Go through the listing and copy each line with the string "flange".
*** Recorded data ***
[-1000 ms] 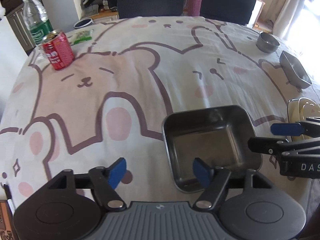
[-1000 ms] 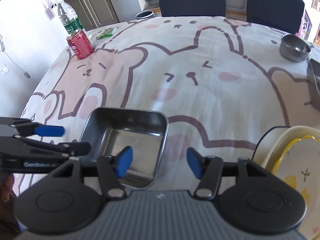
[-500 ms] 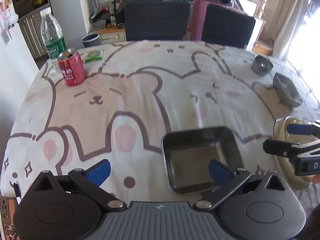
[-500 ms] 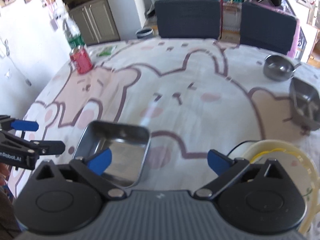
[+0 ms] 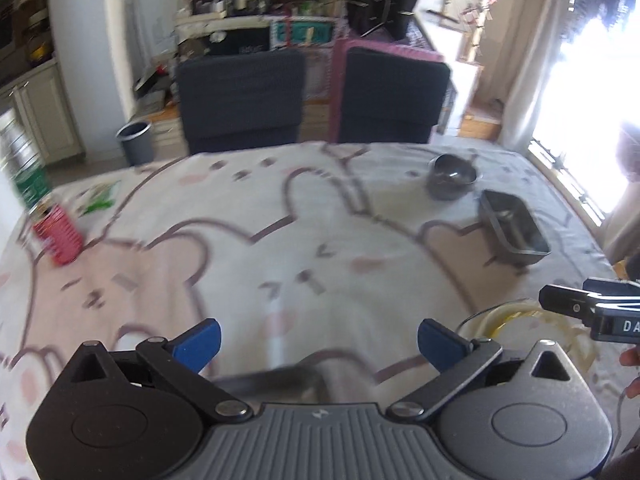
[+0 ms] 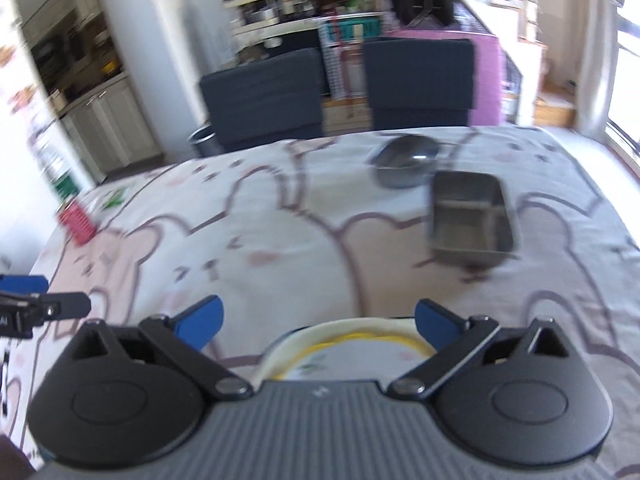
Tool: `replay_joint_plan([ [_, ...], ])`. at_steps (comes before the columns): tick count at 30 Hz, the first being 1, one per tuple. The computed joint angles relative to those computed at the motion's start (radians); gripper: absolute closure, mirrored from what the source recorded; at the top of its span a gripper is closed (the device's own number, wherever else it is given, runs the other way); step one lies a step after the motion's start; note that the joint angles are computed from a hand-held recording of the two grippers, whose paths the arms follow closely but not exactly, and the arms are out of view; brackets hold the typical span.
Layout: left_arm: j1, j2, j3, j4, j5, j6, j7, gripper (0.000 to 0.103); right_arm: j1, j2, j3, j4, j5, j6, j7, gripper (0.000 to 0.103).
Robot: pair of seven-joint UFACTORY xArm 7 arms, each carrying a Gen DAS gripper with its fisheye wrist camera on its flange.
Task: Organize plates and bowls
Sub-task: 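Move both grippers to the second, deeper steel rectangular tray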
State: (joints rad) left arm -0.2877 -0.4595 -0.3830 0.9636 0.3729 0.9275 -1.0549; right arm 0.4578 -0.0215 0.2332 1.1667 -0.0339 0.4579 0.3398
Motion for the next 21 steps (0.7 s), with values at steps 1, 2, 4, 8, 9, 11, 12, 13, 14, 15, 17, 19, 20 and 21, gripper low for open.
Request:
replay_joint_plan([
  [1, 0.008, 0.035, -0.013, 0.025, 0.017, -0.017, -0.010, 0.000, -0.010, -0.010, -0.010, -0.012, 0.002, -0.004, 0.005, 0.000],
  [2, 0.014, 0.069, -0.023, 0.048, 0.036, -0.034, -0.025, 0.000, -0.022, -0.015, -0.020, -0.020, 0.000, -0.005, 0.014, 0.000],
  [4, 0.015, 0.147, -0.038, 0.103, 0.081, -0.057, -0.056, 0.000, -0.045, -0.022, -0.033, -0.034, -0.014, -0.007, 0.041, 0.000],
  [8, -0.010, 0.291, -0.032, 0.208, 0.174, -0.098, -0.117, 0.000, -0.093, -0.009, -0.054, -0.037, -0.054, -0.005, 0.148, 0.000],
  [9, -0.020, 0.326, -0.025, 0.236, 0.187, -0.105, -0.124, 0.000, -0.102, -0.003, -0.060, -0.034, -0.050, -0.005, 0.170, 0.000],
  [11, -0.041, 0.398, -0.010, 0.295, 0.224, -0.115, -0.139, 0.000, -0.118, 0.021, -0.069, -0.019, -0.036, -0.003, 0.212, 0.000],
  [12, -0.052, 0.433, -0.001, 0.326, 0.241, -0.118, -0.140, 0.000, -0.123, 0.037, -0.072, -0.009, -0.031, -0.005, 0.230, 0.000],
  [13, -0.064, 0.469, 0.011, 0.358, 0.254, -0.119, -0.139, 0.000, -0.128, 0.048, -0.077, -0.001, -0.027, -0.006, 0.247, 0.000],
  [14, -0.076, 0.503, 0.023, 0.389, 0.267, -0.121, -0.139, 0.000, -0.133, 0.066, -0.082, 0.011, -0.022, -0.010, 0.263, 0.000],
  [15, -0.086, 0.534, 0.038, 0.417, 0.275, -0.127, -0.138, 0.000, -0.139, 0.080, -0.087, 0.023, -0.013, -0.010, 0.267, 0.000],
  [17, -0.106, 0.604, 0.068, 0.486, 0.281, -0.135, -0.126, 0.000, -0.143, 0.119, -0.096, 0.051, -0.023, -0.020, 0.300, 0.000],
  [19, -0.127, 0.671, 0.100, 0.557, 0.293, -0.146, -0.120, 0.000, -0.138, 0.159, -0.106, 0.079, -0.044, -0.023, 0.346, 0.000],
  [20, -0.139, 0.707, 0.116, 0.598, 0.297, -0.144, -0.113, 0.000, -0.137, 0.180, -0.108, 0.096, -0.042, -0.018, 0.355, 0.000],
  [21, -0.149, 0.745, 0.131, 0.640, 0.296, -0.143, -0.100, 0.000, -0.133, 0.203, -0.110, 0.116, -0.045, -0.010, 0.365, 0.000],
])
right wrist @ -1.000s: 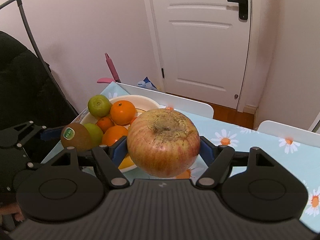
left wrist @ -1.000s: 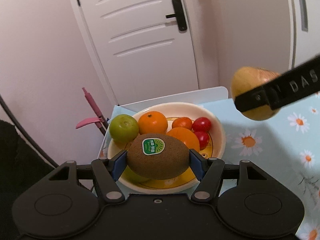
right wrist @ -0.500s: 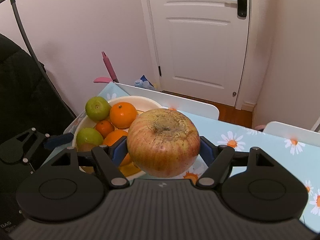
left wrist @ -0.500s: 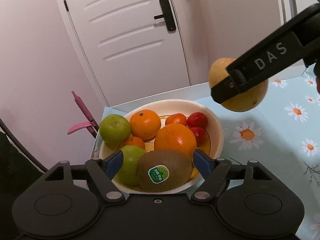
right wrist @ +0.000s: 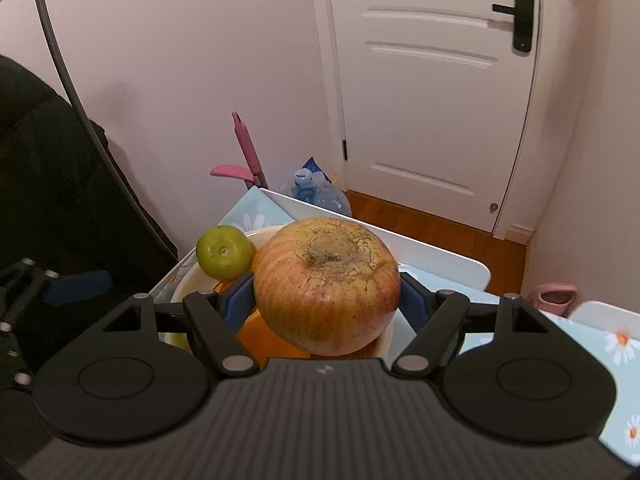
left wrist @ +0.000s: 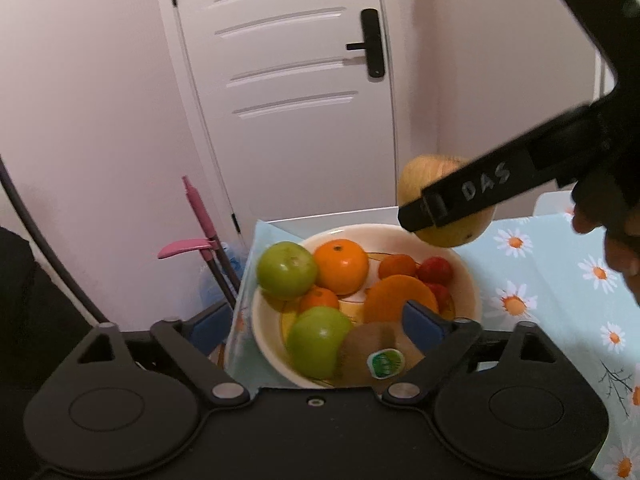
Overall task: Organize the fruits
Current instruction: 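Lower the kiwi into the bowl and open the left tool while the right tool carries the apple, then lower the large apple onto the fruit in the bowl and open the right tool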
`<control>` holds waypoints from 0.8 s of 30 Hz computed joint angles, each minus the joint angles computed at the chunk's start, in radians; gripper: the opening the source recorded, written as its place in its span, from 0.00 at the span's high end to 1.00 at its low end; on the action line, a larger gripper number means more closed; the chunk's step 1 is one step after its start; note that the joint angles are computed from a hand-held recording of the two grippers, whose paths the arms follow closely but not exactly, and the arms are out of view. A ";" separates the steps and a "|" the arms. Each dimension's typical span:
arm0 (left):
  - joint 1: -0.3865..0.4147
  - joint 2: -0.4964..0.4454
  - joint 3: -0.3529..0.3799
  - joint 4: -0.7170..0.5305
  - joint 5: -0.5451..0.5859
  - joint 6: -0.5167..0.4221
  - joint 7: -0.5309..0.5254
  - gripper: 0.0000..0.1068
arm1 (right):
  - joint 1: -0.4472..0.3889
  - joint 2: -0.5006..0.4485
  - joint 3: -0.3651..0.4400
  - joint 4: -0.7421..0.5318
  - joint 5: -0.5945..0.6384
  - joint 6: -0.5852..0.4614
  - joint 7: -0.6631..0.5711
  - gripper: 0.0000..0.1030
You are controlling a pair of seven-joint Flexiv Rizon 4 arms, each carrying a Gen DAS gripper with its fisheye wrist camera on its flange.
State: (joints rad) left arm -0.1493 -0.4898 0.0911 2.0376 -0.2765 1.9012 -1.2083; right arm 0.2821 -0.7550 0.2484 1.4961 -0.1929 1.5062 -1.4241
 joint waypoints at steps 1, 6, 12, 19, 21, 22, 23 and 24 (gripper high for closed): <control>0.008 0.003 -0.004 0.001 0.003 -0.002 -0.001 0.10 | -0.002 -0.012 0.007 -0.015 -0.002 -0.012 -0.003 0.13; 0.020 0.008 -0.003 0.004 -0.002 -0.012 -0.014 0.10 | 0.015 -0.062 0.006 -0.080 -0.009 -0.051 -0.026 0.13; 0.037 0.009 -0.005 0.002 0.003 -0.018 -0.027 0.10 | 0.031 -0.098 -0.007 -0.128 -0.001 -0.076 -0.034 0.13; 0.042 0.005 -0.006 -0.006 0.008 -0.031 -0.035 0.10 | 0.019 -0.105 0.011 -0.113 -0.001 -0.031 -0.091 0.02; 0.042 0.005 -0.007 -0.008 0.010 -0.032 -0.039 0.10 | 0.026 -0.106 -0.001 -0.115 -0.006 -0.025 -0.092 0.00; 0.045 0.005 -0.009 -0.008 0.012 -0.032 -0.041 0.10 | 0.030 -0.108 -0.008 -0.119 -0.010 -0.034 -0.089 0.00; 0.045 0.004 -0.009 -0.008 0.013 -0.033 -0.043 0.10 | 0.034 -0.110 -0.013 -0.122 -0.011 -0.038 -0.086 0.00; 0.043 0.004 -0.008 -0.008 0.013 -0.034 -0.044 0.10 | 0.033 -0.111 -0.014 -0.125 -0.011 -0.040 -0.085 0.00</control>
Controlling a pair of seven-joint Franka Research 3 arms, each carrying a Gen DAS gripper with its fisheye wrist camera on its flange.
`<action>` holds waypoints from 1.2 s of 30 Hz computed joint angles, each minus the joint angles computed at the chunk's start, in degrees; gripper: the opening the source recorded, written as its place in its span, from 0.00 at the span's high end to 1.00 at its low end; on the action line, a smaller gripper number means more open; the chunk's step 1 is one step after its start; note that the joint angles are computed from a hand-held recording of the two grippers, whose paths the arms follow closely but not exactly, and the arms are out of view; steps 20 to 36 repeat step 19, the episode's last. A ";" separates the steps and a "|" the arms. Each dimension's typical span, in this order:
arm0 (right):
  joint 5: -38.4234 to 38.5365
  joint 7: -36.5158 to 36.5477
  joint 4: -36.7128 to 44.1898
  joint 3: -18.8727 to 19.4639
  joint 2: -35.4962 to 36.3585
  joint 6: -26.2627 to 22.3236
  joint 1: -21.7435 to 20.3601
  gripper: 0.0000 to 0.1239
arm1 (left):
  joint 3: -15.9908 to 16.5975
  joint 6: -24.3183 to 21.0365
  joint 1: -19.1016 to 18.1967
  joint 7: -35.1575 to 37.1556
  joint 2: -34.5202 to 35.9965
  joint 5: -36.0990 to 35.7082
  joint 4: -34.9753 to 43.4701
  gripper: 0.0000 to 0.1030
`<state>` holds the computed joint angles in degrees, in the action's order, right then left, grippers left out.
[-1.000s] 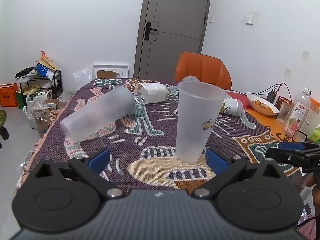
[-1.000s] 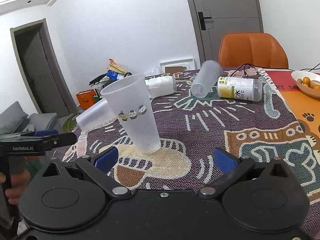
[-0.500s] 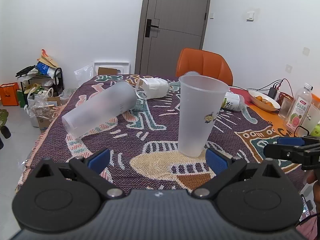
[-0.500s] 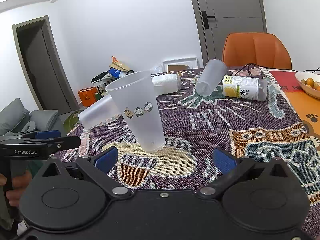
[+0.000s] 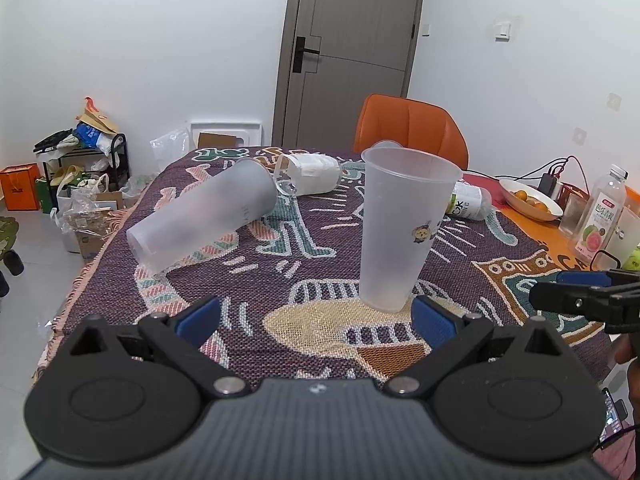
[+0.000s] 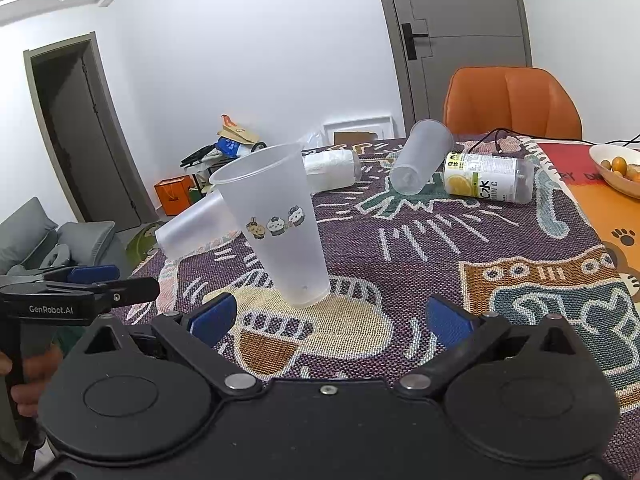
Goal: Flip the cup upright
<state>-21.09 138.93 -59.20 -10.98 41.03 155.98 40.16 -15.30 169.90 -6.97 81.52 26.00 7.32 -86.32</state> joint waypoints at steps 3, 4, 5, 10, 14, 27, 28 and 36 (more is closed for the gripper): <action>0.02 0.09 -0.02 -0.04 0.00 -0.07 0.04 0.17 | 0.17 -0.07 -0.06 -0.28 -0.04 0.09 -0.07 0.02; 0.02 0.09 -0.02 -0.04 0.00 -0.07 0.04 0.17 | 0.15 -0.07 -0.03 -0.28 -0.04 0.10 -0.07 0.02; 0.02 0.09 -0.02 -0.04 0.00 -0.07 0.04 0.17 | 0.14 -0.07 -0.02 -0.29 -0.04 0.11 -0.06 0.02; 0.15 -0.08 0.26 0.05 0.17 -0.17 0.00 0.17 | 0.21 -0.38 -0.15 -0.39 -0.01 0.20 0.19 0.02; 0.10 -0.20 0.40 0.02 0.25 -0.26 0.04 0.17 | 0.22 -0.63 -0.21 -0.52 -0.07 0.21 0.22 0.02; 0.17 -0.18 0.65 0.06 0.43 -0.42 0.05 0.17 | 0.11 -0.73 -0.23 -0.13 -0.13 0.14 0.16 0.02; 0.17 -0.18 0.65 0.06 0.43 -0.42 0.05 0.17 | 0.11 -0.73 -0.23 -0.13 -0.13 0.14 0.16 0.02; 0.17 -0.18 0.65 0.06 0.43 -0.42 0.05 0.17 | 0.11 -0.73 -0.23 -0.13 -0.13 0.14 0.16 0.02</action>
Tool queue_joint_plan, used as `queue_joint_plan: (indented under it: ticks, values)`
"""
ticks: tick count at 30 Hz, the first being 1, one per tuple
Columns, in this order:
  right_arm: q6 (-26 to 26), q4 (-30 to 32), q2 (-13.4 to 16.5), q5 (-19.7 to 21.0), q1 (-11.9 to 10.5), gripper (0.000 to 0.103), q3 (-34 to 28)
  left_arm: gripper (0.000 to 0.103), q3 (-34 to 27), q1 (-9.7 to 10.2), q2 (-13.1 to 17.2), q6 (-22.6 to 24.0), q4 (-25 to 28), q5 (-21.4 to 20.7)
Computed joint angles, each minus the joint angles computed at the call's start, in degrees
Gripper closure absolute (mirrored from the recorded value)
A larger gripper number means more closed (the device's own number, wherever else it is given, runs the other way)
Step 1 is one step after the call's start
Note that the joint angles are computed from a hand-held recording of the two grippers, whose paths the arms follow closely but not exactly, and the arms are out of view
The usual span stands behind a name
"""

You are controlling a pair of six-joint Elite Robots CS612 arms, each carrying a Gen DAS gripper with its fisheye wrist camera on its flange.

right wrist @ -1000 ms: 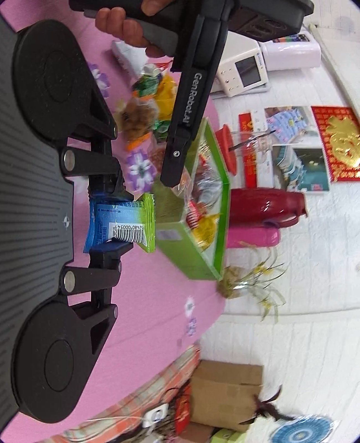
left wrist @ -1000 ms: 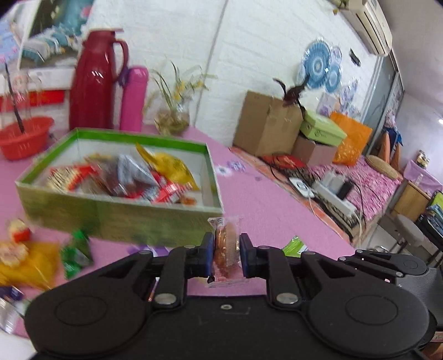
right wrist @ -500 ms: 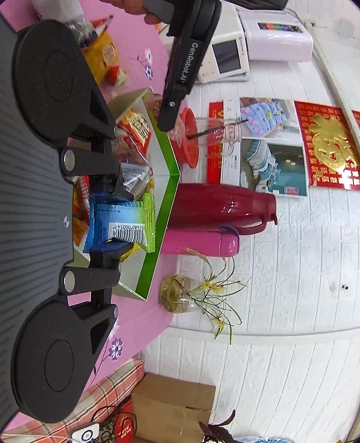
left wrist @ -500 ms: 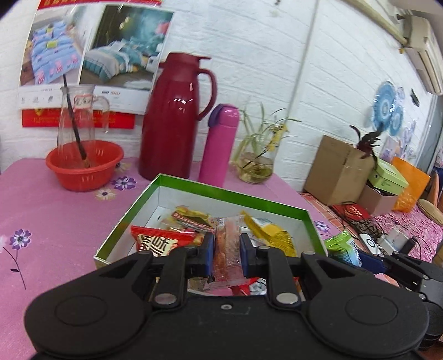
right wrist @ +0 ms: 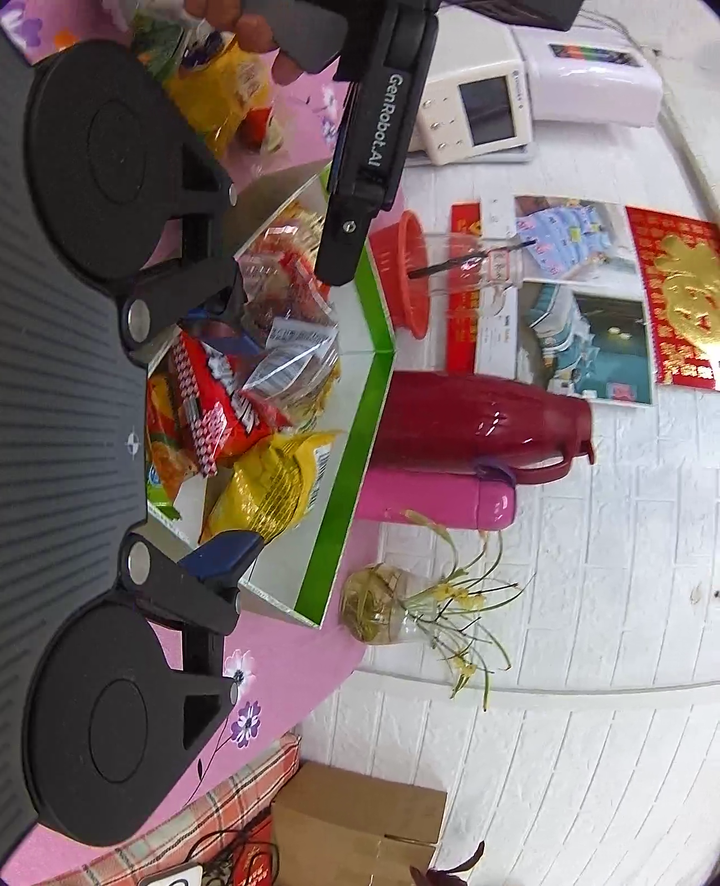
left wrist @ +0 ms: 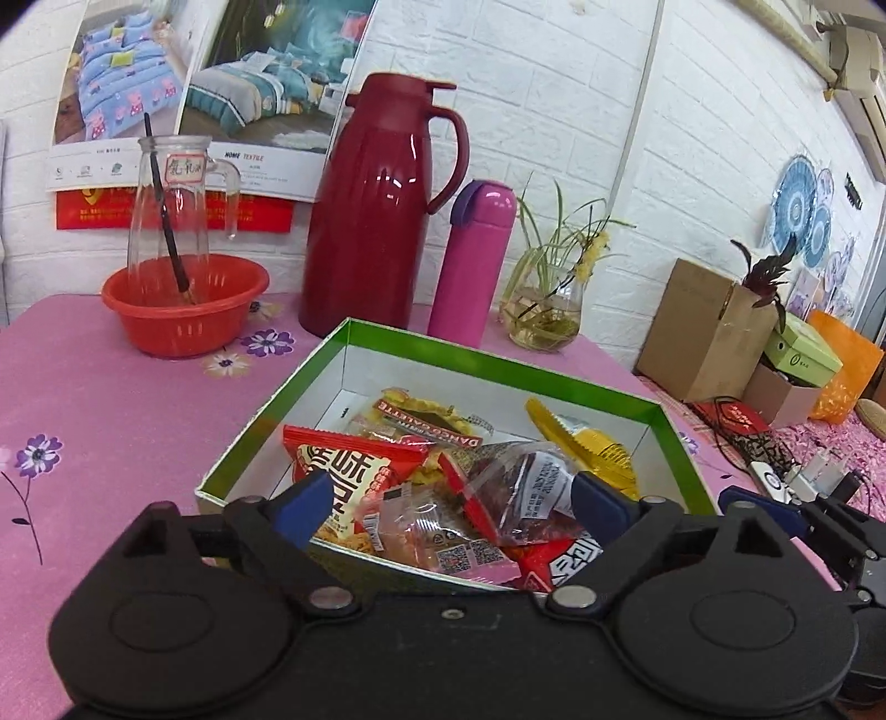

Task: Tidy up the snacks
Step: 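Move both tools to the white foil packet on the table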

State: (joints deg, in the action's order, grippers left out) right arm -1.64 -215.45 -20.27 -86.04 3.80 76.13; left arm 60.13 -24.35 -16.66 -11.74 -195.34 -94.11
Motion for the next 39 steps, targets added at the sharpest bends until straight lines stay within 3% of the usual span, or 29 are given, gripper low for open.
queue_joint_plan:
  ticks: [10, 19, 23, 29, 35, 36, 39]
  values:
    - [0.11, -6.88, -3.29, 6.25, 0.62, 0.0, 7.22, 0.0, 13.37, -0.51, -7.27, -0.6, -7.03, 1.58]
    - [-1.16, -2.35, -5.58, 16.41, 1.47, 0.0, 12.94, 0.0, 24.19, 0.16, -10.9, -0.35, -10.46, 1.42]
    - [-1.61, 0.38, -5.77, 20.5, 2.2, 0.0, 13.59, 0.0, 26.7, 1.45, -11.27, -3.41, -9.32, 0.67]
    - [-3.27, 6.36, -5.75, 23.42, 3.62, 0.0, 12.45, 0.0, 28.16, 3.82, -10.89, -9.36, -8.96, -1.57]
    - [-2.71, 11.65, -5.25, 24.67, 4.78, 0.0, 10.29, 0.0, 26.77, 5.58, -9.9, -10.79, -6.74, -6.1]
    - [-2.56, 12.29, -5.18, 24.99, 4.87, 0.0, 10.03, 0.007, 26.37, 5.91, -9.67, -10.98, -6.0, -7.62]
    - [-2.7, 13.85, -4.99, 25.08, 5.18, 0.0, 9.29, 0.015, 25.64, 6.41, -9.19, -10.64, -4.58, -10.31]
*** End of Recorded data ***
→ Expected output
Robot: pair of seven-joint UFACTORY xArm 7 arms, each carrying a Gen DAS gripper with its fisheye wrist camera on its flange.
You are controlling a pair of seven-joint Flexiv Rizon 4 arms, each carrying a Gen DAS gripper with its fisheye wrist camera on its flange.
Controlling a pair of seven-joint Franka Research 3 arms, each carrying a Gen DAS gripper with its fisheye wrist camera on its flange.
You are controlling a pair of six-joint Elite Robots CS612 arms, each carrying a Gen DAS gripper with its fisheye wrist camera on its flange.

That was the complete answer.